As I write this I am days away from transitioning to a Limited company.
I thought it would be a good time to reflect on my journey up to this point.
This is a very high level look at where it all began
Back in December 2018 I decided to create my hosting company, I went through several name changes and finally settled on Codo Digital.
How do you start to run a hosting company anyways?
There were many challenges to come as technically there were many hurdles to overcome.
The main issue was that I was using a residential BT Fibre service with a dynamic IP address.
You ran a hosting company on a dynamic IP address?
I overcame this by running a cron every minute checking the external IP address. I set up a Heroku app from the ipify service, which was able to tell me my external IP address. When the IP address changed it would then update the IP address in AWS Route53.
Don’t you need a lot of cabling?
N’ah, powerline adapters to the rescue. The speed between the Internet router and the server through the Powerline adapter was about 200 Mb/s – far greater than the line speed at that time. An issue I faced was that the powerline adapter needing a restart every 6-9 months. This would involve a tried-and-tested approach of flicking the switch next to the router then next to the server to turn them both off, then back on next to the router and back on next to the server. This was the most stressful time ever. There was a lot of trial and error getting the sequence of power down and power up correct. The frustration here was the reliance on me being in the house at the time. It often happened just before a family holiday and I’d be on edge hoping it wouldn’t happen again.
I initially worked around this by having a 4G router acting as a Failover. This kept the websites online but sometimes I would be charged circa £200 for a month of 4G data.
It became apparent that the powerline adapter was the weak link.
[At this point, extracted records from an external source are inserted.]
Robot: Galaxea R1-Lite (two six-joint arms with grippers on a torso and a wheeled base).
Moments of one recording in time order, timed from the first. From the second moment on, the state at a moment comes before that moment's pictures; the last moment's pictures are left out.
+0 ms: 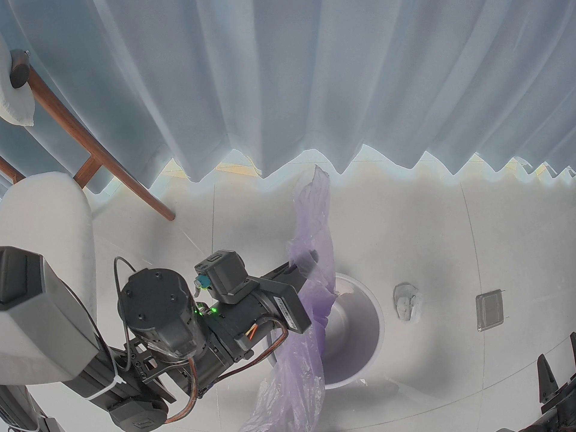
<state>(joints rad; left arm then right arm) -0.85 1.93 -0.48 -1.55 0.12 -0.44 0.00 0.02 -0.02 0.00 0.02 0.03</state>
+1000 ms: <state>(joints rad) -0.85 1.90 -0.56 -1.55 0.11 -0.55 -0.02 0.14 -0.11 -0.37 0.08 0.08</state>
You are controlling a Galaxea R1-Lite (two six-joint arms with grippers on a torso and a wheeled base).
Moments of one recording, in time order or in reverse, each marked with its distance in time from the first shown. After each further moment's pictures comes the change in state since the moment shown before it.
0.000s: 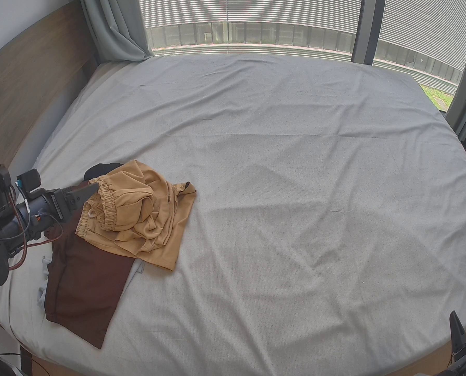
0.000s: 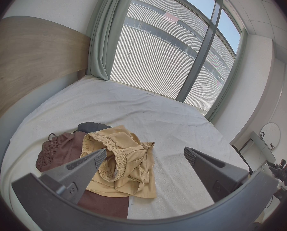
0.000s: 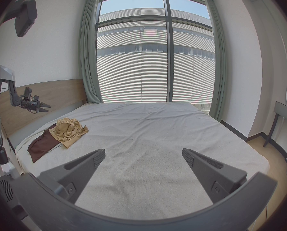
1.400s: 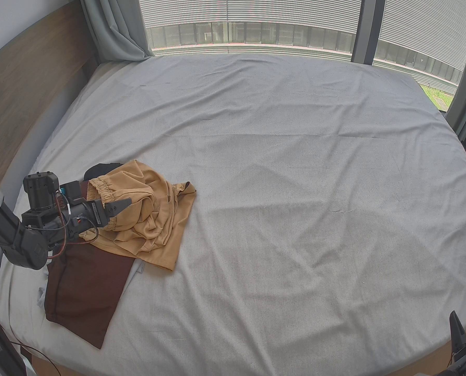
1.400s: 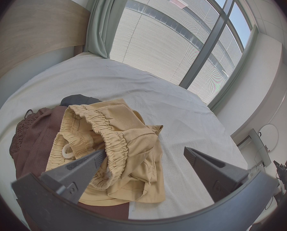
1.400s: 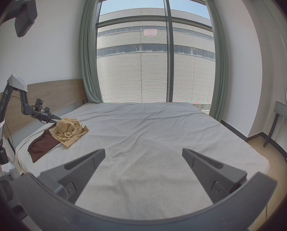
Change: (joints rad) left arm -0.076 0.353 -0.178 -0.019 0.031 -0.004; right arm 0.001 0.000 0.000 0.000 0.000 0.000
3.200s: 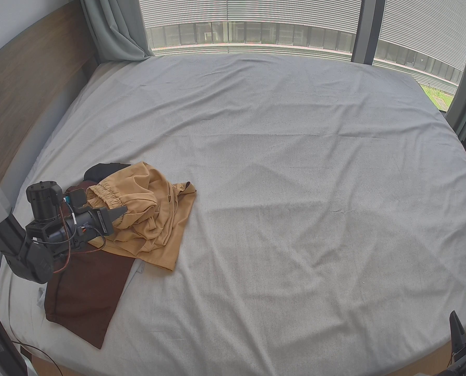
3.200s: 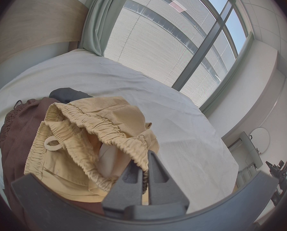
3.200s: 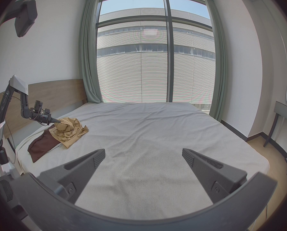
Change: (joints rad) left arm -0.038 0.029 0.089 -0.166 -0.050 -0.066; right arm 0.000 0.000 0.000 0.000 0.000 0.000
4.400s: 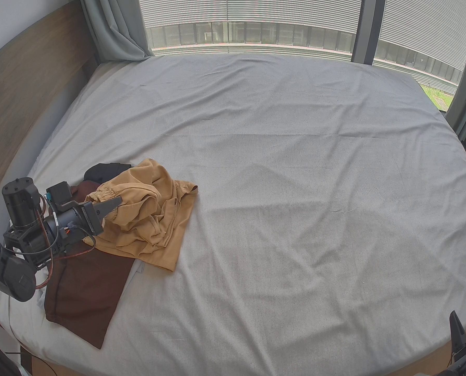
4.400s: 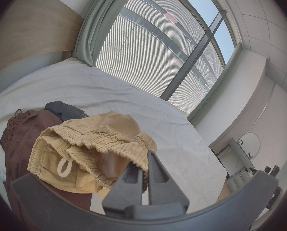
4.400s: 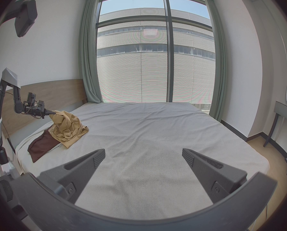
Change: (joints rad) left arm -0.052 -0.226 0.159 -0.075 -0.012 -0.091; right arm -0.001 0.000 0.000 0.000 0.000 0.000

It wasn’t feasible to move the servers nearer to the primary Internet connection, so instead I bought some Cat 6A cable and a couple of wall plates. I’m pleased to say that this solved the issue.
When High Availability does not mean 100% uptime 🙁
Back when I started this venture I invested in 2 servers which would run in High Availability mode. The idea behind this was to ensure the websites remained online even when a server suffered an issue. Although I thankfully never experienced an issue where High Availability was needed, it did more harm than good when the server required a restart after a software upgrade.
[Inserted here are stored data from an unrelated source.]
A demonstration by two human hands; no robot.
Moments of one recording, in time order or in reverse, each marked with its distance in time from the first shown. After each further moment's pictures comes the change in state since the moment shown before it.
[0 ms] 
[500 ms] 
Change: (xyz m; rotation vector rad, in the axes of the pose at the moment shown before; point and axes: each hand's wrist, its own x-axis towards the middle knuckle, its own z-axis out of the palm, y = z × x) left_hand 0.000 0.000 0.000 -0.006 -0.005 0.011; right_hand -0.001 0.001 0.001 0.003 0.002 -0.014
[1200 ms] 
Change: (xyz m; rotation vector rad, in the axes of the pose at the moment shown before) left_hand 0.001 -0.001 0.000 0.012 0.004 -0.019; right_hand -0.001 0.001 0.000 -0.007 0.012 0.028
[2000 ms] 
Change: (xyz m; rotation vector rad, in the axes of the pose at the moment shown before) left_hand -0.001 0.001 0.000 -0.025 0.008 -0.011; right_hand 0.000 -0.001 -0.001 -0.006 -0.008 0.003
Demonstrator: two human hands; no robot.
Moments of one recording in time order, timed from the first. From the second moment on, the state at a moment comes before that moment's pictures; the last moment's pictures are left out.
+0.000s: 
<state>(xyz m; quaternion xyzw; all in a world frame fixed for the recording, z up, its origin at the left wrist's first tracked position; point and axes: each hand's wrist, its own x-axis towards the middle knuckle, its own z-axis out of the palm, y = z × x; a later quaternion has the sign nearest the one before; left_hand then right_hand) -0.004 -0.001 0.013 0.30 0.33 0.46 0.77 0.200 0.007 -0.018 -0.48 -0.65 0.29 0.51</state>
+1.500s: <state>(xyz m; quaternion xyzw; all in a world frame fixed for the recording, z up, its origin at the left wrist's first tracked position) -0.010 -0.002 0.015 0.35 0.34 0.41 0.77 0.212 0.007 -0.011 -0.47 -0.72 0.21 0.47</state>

I, naively, expected the first server to reboot and then reboot the 2nd server when the 1st server was ready. This was disappointingly not the case as both servers would restart at the same time knocking out all services.
Back to the drawing board
In order to back out of the High Availability mode would require some serious planning.
Port forwarding was already set up to direct both HTTP and HTTPS traffic to the High Availability port. One weekend I was determined to resolve it. After updating the port forwarding for HTTP and HTTPS and switching off High Availability mode, all the traffic was being sent to one server.
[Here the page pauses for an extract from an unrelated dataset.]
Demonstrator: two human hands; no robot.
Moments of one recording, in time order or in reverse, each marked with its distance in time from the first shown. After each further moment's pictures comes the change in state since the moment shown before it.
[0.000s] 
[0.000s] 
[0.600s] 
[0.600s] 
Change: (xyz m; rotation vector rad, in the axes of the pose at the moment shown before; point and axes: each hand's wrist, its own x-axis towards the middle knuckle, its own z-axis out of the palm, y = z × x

I was now free to reformat the server. I took this opportunity to add a hot spare drive and reinstall all the software and document this process. Who knows when it’ll come in handy.
So, now I have one really clean server – all the software has been added back on and the sites are ready to switch. The next stage was to think about how websites can still be served when one server is down. The obvious choice would be to replicate the setup, but that is a lot of work – every site has to be done twice and how do you maintain the database state without conflicts. It just seemed too dangerous to have the possibility of a change being done in one database and then another change being done on a different database after the network has switched the server.
I thought about having a remote database, but I like the idea of having internal databases that cannot be reached from the outside world.
After several days of pondering I came to a solution. wget. Yes, that’s right – it seems wget can do a lot more than download files – it can backup sites. So every day on the second server it downloads all the assets and HTML and stores them in a directory.
Switching Servers elegantly
Next I needed a way of monitoring the website. What I wanted was when the website became unresponsive, it would point to the second server holding the HTML and assets. I looked at AWS Healthchecks which on paper looked like the right approach, however in my testing I found it took circa 60 seconds for the health to be deemed unhealthy. Even though I could see many health checkers around the globe reporting issues – it was still reporting healthy. After some digging I found that in order for a healthcheck to be classed as unhealthy.
If more than 18% of health checkers report that an endpoint is healthy, Route 53 considers it healthy
18%? It goes on to read:
The 18% value was chosen to ensure that health checkers in multiple regions consider the endpoint healthy. This prevents an endpoint from being considered unhealthy only because network conditions have isolated the endpoint from some health-checking locations. This value might change in a future release.
It seems I needed something a bit more immediate. Then it dawned on me. I could set up a cron (like back in the day), but this time doing a HEAD request to each of the domains. If the status code is 200 then take no action, otherwise update AWS Route53 record pointing the domain to the second server.
I’ve thoroughly enjoyed this journey. What you’ve read above is a very high level piece. I will be creating more in-depth articles focussing on certain areas.